Raimundo, un conocido de las salidas de senderismo, una vez me preguntó —con ese tono de escéptico amable que tiene— para qué servía tanto lío con números si al final el mapa se ve igual de verde. Le respondí que no es lo mismo: un CRS mal puesto no cambia cómo se ve la imagen, cambia si lo que estás midiendo es real. Sin las capas alineadas, cualquier cálculo de superficie, de distancia o de cambio en el tiempo queda construido sobre un supuesto falso, aunque el mapa en pantalla se vea perfectamente normal.
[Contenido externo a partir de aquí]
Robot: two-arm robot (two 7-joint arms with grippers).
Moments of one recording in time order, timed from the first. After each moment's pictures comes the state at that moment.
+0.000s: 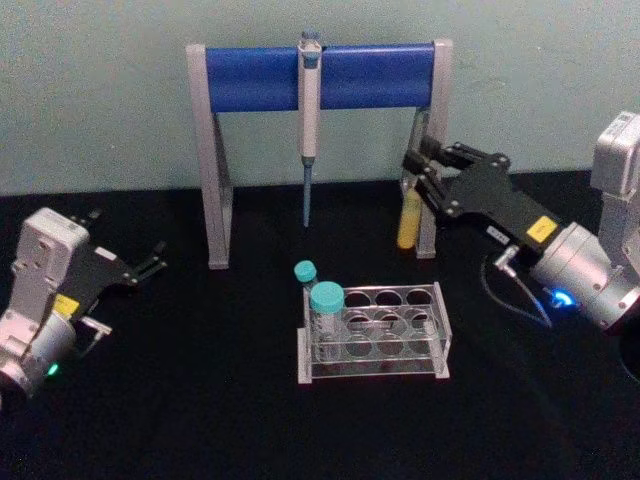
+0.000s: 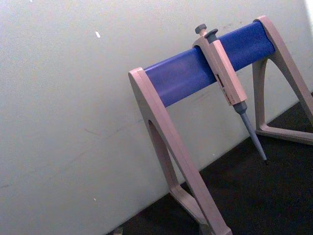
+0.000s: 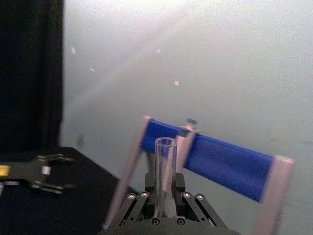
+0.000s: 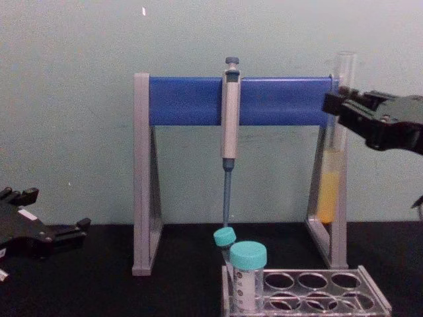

Quien llega hasta acá sin venir de geografía ni de programación puede quedarse tranquilo: este aprendizaje autodidacta se arma de a poco, sin curso formal de por medio, y ya conté ese proceso completo en mi experiencia aprendiendo teledetección con R sin ser programadora. Una vez que el CRS deja de ser un problema, se abren varias puertas: calcular el índice NDVI a partir de las bandas espectrales de Sentinel-2, recortar un raster con el shapefile de tu zona de estudio, o incluso avanzar hacia el modelado de distribución de especies con Maxent. Ninguna de esas cosas funciona si las capas de partida no están, primero, hablando el mismo idioma de coordenadas.

Quédate con una sola idea de todo esto: revisa el CRS antes de cualquier otra cosa, no después de que el mapa salga mal. Cuesta un segundo comprobarlo con código y ahorra tardes enteras tratando de entender por qué tu bosque terminó en medio del océano.